NISSAN Australia is shooting for a conservative 500-600 sales a month from its new mid-size sedan, the Altima, once it lands in local showrooms in the second half of next year.
This would place it well behind Toyota’s market-leading Camry, which this year has averaged 1731 sales a month, but in a similar league to Mazda’s imported Mazda6 that itself is due for a total makeover in the next two years.
In the United States, where the Altima was unveiled at the New York motor show by Nissan CEO Carlos Ghosn last week, the current Altima has been bridesmaid to the Camry as America’s largest-selling sedan.
Nissan has been without a mid-size contender in Australia for more than a decade, after swinging and missing with entrants such as the Bluebird and locally made Pintara.
The fifth-generation Altima promises a new beginning, with a new American-engineered body, choice of 136kW 2.5-litre four-cylinder and 201kW 3.5-litre V6 engines, and, reportedly, a hybrid version as well.
The Altima will make its Australian debut on the race track months in advance of the showroom car, with Melbourne-based Kelly Racing cladding a generic V8 Supercar of the Future race platform with Altima panels and equipping it with a race-modified Nissan V8 adopted from light trucks such as the US-made Titan and new-generation Patrol.

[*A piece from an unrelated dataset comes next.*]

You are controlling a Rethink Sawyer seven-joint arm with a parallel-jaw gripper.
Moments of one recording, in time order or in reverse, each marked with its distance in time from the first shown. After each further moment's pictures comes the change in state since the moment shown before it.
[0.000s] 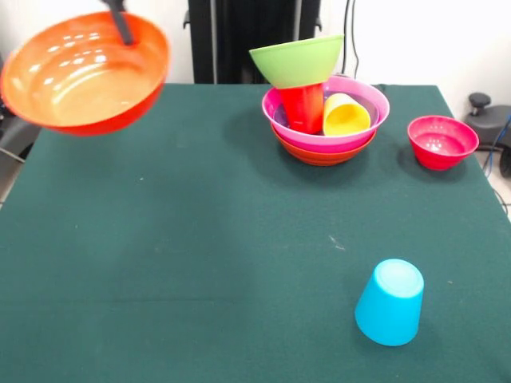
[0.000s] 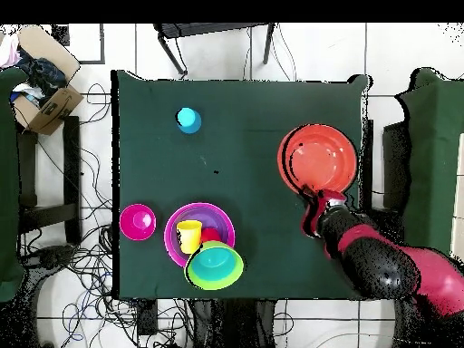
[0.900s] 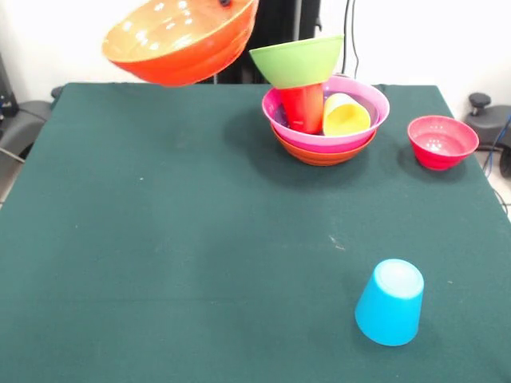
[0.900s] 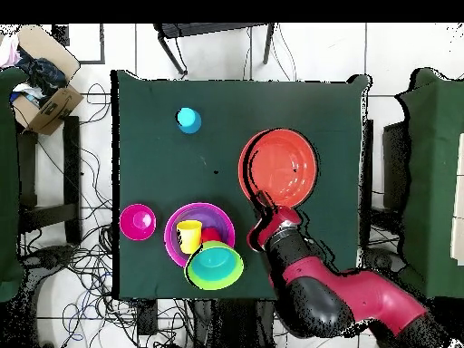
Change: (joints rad) arm 0.066 -0.080 0.068 0.275 0.001 -0.514 0.366
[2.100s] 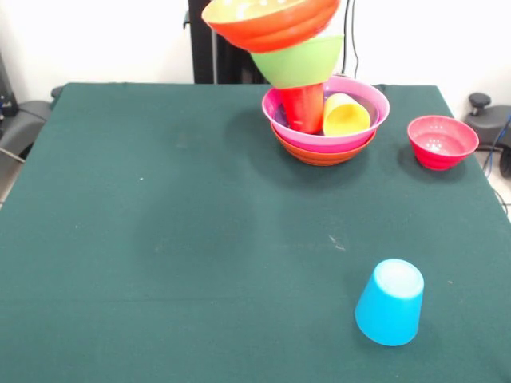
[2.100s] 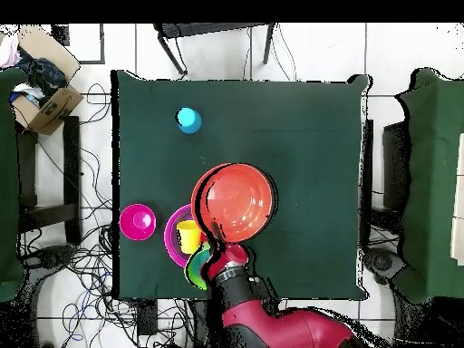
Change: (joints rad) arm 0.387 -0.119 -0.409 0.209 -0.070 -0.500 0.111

Unlike the front-drive road car with its continuously variable transmission, the race car will drive the rear wheels through the same transaxle gearbox as used by its Holden Commodore and Ford Falcon rivals next year.
The road-going American-made four-cylinder model is said to use 7.6 litres of petrol per 100km – 0.2L/100km less than the newly released 2.5-litre Camry in Australia – while the V6 is claimed to use 9.4L/100km, compared with the soon-to-be-superseded Toyota Aurion’s 9.9L/100km.
As GoAuto reported last month, Nissan Australia is weighing up its sourcing options for the Altima, looking at the US – which will produce cars for 45 markets at its factories at Smyrna, Tennessee, and Canton, Mississippi – and potentially Japan and Thailand, which make the current Maxima.
New Nissan Australia CEO Bill Peffer said the Altima would be a strategic boost to Nissan’s ever-improving passenger car line-up and would offer a compelling alternative to the familiar products in the segment.
“Altima will also raise the bar in motorsport as Nissan’s entry in the 2013 V8 Supercar championship, where it will introduce modern-generation sedan styling and technology,” he said.
Nissan says it aimed for a “class-above” look and feel for the new Altima, inside and out.
It promises a premium look and feel, with extensive use of upscale, soft-touch materials and “craftsman-like attention to detail”.
Among those details are seats that Nissan claims use “neutral posture” seat development research from the National Aeronautics and Space Administration (NASA), to improvement comfort in long-distance driving.